Subsidizing things to avoid subservience to free trade?
Pack of dirty Communists!
Well, whatever. That's the system we've had now for 200 years. Apparently, all those folks who want to "Make America Great Again" skipped history.
But that doesn't mean we need to pay for everything we currently do.
We need to keep paying for things we've promised and people rely on. Social Security, Medicaid and Medicare, Veteran's benefits, etc. People rely on them. If we didn't want people to rely on them, we shouldn't have created a system they'd immediately come to rely on.
Which is, I'd note, why the concept of a Universal Basic Income is insane.
We need to decide if we want to pay for other things. Do we continue to subsidize, for example, the highway system at a national level, or pass that on to the states?
As part of the latter, we need to decide what part of the system can pay for themselves. Some things, like the U.S. Fish and Wildlife and its programs, already do. Maybe the Park Service can. Highway systems certainly can. Those would involve excises and user fees. So be it.
And there are a lot of things that the Federal Government really doesn't need to do. Free and reduced lunch programs it doesn't need to do. The National Labor Relations Board has overgrown itself.
But after we do all of that, the budget still won't balance, and that's because of the Defense Department and entitlements.
They're most of the budget.
2. Raise the cash
Using the family analogy again, our Federal parents are like two well-educated people who have intentionally taken part-time jobs, so they can spend the rest of the day blogging from the basement while day drinking. They need to get out of the house and get real jobs.
Which is to say, they need to raise taxes.

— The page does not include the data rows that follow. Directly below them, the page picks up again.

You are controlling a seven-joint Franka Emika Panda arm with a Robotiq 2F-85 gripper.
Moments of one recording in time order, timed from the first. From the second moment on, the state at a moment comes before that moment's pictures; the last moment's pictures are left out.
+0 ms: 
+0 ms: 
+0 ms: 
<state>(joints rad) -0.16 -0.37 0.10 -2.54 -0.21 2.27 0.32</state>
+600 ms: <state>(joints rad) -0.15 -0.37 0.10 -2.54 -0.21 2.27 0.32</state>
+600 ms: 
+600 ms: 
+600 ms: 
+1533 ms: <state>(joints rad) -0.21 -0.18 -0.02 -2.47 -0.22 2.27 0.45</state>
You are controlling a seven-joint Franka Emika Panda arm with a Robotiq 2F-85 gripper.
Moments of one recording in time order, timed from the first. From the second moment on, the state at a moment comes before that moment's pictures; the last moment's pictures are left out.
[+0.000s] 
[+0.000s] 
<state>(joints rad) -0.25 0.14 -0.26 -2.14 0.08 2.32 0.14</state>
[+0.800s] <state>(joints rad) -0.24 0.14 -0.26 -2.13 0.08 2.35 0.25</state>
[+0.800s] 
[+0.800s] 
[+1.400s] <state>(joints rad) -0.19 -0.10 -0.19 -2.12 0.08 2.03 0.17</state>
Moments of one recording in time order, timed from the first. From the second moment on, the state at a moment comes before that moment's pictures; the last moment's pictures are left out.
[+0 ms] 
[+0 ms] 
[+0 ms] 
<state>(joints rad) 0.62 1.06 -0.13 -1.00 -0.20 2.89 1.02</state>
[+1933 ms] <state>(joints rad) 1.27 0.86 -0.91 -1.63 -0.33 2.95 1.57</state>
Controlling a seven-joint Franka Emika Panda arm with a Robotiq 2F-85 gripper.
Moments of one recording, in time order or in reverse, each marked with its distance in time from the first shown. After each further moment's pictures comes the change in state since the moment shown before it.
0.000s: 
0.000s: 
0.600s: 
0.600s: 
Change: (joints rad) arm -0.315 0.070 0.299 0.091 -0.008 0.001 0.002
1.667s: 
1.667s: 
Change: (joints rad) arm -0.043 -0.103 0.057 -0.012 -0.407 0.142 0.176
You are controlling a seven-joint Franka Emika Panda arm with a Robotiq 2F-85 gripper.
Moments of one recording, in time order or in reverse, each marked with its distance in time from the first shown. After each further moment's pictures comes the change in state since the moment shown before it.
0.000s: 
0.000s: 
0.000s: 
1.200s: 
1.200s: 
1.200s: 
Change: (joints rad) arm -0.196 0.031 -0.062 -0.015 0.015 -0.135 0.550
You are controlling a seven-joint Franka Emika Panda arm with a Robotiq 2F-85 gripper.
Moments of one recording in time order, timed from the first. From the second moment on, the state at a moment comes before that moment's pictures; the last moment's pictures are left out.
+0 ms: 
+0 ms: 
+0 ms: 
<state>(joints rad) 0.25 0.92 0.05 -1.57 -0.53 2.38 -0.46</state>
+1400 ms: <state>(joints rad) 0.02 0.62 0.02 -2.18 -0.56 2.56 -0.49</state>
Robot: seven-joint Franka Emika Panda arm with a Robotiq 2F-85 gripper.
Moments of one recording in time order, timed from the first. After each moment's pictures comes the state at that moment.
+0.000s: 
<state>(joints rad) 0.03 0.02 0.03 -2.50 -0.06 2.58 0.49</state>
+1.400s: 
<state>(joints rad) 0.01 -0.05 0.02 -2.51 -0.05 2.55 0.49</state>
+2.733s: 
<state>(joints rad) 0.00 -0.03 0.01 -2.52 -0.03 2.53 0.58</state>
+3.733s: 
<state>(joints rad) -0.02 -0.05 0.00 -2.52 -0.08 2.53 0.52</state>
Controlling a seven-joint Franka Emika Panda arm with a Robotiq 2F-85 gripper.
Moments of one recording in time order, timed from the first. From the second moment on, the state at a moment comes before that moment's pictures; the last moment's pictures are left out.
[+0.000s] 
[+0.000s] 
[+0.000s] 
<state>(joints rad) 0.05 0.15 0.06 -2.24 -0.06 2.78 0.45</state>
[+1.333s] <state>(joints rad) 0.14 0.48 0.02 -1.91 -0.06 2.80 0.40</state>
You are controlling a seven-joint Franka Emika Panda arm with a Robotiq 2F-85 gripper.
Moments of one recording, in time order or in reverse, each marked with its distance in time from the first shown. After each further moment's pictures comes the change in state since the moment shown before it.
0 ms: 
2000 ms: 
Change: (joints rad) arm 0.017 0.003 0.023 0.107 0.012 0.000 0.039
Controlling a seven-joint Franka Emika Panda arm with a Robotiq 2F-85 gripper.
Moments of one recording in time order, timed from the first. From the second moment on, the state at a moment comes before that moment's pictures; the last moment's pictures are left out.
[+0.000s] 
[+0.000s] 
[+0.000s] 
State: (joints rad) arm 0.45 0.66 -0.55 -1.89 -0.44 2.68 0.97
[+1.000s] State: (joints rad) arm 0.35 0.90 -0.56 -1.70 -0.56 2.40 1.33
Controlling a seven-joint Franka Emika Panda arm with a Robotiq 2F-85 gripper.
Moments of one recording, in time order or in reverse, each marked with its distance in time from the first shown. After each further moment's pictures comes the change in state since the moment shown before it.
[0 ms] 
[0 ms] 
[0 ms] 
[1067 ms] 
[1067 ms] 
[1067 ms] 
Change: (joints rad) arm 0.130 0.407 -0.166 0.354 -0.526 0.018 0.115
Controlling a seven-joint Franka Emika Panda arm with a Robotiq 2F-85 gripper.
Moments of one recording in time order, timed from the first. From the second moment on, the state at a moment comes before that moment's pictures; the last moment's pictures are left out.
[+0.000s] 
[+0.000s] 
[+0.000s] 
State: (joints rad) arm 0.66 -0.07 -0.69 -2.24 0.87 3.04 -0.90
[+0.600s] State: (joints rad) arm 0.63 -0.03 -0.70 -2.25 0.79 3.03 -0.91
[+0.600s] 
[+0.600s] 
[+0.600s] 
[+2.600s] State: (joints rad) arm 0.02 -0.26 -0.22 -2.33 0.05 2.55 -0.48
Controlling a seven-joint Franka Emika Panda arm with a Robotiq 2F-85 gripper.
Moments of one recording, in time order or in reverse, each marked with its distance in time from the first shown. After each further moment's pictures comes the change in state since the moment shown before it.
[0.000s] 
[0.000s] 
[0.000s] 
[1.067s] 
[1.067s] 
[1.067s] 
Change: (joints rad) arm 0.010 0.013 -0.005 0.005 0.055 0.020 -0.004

There is no way to balance the budget without raising taxes, and anyone who claims that there is, is lying. That's where guys like Kevin McCarthy are completely full of bullshit. He knows that he can't cut his way out of the deficit unless he's going to wipe out entitlements and have a military of three men and a Boy Scout.
American taxes have to be raised. At the very upper wealth category and corporate category, there's plenty of room for it.
And at the tariff level there is too. Tariffs have had a bad name ever since the Great Depression, but that was before everything we bought came in through the Port of Los Angeles from China. If we put on stout tariffs now, reflecting the added cost to American industry for environmental and labor laws, it would not only raise a lot of money, but encourage the rebirth of American industry as well.
3. Create a Liars Penalty.
This, I admit, simply won't happen.
Republicans know that if you admit you have to raise taxes, some semi employed fool wearing a MAGA hat is going to yell at you, even though his taxes aren't going to be raised. But the GOP is beholden to interest that are tax hostile.
Democrats know that not only will they get yelled at if they cut school lunches, but that guys like Robert Reich and Bernie Sanders cry if the Federal Government won't pay for free plates of kibble for stray cats.
So they'd rather cash their checks while things go down the tubes and post crap on Twitter.
Maybe a balanced budget Constitutional Amendment is a necessity.
While it's a pipe dream, what I'd like to see is a provision that nobody in Congress got paid if the budget wasn't balanced. There's a cut we can all get behind. And, if not balanced, their personal assets and property is attached for the debt forever for that year.
I'd bet that we'd have balanced budgets.
Congress demonstrating to the American public how holding the debt ceiling hostage will make America great again.